PROBLEM TO WORK ON:
Reproduce exactly, and only, the lines running from the start of the entries below to the line containing "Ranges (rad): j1".
'''
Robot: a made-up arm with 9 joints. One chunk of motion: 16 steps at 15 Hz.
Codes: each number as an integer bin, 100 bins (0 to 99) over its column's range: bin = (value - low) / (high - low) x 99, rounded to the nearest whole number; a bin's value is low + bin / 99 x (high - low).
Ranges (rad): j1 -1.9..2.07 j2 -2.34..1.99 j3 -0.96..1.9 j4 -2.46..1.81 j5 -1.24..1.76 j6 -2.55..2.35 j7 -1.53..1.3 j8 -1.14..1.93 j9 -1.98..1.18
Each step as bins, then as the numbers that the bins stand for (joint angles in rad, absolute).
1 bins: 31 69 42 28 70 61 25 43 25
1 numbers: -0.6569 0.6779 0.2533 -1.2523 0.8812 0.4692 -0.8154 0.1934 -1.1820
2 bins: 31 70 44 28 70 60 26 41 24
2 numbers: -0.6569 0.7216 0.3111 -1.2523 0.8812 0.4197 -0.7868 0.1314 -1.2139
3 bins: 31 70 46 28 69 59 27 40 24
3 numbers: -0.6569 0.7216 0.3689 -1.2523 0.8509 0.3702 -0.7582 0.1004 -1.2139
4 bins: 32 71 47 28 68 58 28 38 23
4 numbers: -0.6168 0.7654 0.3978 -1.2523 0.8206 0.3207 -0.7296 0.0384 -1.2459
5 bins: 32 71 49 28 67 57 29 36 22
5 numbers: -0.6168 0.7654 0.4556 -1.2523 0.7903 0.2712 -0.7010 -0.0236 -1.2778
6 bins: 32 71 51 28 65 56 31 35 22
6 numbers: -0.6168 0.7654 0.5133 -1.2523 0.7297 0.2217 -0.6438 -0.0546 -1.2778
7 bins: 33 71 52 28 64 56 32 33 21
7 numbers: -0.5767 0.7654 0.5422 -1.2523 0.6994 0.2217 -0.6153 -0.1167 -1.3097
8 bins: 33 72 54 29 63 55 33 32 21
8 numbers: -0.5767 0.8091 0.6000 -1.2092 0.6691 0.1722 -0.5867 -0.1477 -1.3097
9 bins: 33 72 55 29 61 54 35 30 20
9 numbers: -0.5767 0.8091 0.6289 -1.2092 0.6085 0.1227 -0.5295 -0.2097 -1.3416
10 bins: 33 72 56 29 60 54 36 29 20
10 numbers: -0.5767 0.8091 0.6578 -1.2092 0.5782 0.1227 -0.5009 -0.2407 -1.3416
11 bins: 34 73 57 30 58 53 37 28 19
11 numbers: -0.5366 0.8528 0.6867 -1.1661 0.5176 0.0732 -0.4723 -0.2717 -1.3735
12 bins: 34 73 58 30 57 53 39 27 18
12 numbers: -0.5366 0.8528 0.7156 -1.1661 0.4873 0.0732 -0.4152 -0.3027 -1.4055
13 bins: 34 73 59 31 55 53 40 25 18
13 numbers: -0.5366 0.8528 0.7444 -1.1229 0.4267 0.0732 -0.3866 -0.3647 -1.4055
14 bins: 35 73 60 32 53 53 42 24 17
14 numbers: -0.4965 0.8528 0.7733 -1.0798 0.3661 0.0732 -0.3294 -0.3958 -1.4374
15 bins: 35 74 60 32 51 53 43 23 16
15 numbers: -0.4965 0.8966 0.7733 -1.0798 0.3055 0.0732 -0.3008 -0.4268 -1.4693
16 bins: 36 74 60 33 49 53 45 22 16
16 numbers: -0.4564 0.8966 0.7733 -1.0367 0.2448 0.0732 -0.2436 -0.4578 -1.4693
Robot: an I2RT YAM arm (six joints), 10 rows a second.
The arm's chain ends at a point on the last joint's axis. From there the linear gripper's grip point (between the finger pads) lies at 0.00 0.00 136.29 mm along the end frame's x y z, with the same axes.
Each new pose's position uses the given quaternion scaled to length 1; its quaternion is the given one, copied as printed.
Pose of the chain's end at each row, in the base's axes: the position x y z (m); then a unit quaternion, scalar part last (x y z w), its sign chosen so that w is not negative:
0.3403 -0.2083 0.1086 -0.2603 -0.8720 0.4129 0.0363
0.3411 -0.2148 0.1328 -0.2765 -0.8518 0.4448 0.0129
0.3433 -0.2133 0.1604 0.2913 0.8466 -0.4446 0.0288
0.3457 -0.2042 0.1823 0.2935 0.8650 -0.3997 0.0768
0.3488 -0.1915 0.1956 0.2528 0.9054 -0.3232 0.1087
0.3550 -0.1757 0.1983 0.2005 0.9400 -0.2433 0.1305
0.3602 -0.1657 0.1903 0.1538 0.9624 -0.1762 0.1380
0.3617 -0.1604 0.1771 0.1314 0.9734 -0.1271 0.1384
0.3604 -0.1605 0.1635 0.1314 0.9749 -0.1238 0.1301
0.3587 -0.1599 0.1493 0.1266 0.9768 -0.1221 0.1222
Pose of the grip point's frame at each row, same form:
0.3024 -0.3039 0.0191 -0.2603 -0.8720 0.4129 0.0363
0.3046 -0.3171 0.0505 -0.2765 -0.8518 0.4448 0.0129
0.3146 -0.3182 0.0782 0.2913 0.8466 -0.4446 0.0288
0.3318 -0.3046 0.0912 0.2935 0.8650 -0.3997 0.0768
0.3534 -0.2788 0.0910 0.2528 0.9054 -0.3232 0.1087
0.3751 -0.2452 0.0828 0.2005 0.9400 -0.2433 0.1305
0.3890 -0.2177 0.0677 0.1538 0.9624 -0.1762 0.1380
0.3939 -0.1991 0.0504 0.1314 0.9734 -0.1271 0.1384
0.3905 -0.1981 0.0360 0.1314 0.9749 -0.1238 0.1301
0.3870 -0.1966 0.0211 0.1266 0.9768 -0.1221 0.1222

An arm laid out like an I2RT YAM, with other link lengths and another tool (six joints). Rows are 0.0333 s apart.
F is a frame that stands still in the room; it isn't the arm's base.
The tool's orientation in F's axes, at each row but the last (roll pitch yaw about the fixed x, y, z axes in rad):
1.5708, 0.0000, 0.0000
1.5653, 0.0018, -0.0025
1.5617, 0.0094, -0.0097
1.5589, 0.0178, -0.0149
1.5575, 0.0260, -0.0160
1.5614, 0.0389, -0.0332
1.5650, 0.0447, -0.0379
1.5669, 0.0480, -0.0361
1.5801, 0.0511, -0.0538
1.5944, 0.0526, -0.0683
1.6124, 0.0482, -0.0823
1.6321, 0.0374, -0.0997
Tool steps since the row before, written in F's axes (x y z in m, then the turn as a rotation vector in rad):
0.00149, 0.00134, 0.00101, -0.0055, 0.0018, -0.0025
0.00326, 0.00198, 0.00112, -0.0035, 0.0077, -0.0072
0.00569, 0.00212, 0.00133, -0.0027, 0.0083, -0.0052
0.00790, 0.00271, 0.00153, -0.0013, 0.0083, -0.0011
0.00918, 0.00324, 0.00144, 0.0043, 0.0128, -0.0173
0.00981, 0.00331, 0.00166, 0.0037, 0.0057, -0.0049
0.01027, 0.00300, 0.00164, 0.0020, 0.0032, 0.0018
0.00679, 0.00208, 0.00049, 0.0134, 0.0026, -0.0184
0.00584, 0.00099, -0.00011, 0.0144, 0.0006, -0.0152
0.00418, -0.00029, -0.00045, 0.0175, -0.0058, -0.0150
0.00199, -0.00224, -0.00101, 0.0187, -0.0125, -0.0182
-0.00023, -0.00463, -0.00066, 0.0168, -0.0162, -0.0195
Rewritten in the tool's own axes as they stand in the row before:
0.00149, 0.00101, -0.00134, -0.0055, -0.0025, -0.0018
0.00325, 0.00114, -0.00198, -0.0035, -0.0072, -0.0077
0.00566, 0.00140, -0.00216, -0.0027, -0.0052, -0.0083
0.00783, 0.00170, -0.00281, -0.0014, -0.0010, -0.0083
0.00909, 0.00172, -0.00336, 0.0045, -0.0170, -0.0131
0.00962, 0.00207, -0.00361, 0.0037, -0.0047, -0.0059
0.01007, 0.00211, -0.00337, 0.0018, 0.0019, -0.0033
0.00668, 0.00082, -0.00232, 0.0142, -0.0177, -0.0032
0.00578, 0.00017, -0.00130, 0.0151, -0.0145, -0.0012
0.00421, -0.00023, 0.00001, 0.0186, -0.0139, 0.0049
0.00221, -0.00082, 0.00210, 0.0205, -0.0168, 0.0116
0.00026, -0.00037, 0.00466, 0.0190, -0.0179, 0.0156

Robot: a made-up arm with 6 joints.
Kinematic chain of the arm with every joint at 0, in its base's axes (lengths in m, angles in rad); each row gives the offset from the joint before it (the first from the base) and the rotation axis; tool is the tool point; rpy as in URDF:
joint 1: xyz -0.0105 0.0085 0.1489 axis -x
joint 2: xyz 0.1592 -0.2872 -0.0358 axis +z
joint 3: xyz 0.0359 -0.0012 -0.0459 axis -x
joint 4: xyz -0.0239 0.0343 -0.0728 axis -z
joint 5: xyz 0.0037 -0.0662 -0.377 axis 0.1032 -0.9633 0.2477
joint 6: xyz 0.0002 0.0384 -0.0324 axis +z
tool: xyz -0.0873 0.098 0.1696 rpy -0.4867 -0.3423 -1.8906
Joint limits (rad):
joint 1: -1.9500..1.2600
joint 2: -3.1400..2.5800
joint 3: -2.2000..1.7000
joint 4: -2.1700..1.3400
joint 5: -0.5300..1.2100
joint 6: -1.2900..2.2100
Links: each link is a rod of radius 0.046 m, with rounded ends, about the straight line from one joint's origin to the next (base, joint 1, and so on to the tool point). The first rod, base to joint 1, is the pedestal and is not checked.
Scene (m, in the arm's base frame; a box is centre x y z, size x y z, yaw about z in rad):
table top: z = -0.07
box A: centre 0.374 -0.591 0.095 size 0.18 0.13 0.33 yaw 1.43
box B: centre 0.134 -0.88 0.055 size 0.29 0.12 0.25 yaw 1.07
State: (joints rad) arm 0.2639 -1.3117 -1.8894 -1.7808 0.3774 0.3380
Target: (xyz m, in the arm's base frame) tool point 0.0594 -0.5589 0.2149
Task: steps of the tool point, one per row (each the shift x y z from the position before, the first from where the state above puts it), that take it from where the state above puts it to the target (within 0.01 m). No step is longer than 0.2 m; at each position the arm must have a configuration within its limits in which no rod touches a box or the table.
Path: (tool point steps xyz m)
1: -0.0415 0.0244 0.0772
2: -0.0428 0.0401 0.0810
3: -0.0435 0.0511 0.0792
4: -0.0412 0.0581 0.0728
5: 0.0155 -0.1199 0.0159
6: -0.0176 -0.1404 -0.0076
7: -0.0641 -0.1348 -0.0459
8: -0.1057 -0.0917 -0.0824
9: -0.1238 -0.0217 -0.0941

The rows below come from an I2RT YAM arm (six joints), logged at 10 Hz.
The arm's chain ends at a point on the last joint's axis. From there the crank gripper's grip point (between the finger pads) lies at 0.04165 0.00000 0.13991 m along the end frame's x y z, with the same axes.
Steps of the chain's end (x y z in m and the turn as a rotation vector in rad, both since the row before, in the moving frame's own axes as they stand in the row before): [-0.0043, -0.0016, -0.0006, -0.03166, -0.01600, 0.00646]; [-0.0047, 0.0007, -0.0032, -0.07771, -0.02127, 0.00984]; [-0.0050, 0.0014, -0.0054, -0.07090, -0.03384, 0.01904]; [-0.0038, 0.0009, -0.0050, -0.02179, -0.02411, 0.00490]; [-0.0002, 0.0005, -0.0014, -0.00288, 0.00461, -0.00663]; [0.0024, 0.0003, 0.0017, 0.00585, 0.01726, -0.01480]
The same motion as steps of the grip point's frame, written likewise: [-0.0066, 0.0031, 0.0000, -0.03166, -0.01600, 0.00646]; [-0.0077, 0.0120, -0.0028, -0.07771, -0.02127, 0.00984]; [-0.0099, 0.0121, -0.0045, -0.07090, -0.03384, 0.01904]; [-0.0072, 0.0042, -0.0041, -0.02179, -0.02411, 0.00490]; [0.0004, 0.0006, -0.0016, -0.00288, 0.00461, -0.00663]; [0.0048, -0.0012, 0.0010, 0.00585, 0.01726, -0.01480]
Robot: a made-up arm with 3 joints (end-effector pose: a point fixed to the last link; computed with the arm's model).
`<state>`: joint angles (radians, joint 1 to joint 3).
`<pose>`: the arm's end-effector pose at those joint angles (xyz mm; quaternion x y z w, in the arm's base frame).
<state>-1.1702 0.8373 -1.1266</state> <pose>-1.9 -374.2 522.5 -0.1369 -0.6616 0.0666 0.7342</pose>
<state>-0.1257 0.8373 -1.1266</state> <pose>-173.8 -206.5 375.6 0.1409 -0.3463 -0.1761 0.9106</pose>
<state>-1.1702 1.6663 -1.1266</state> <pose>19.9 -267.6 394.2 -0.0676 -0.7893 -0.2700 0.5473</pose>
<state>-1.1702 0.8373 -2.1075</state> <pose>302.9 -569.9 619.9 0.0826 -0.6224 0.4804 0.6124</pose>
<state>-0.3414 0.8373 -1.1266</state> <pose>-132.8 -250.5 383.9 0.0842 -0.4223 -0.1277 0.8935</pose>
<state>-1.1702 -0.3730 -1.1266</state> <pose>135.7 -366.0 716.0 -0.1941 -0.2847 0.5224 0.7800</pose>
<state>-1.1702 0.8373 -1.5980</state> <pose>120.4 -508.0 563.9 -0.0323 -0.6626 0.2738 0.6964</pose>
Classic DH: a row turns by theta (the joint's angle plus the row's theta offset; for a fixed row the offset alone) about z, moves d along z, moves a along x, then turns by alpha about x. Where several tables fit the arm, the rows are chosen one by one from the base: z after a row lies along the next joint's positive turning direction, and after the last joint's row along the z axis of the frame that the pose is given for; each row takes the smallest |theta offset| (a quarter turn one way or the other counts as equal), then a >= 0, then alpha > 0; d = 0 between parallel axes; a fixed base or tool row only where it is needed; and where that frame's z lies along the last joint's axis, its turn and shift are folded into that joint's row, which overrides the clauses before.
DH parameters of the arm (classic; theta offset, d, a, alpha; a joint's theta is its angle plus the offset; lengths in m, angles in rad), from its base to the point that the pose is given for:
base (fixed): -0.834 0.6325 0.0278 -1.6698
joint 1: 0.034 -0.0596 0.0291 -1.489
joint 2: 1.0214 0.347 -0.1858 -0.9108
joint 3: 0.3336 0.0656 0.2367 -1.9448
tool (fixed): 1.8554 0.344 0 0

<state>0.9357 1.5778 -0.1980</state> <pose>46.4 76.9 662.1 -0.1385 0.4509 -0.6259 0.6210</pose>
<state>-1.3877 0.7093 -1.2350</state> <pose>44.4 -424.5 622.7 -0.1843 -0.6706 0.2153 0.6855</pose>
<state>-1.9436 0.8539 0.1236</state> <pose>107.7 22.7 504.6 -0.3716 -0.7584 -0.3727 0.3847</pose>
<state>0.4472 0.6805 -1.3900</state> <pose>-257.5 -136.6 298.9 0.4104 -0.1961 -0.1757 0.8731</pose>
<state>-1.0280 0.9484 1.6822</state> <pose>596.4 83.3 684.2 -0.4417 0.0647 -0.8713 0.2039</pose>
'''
ANSWER BELOW:
Robot: a made-up arm with 9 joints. One chunk of motion: 16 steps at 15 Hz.
Codes: each number as an integer bin, 100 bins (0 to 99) over its column's range: bin = (value - low) / (high - low) x 99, rounded to the nearest whole number; a bin's value is low + bin / 99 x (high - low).
Ranges (rad): j1 -1.9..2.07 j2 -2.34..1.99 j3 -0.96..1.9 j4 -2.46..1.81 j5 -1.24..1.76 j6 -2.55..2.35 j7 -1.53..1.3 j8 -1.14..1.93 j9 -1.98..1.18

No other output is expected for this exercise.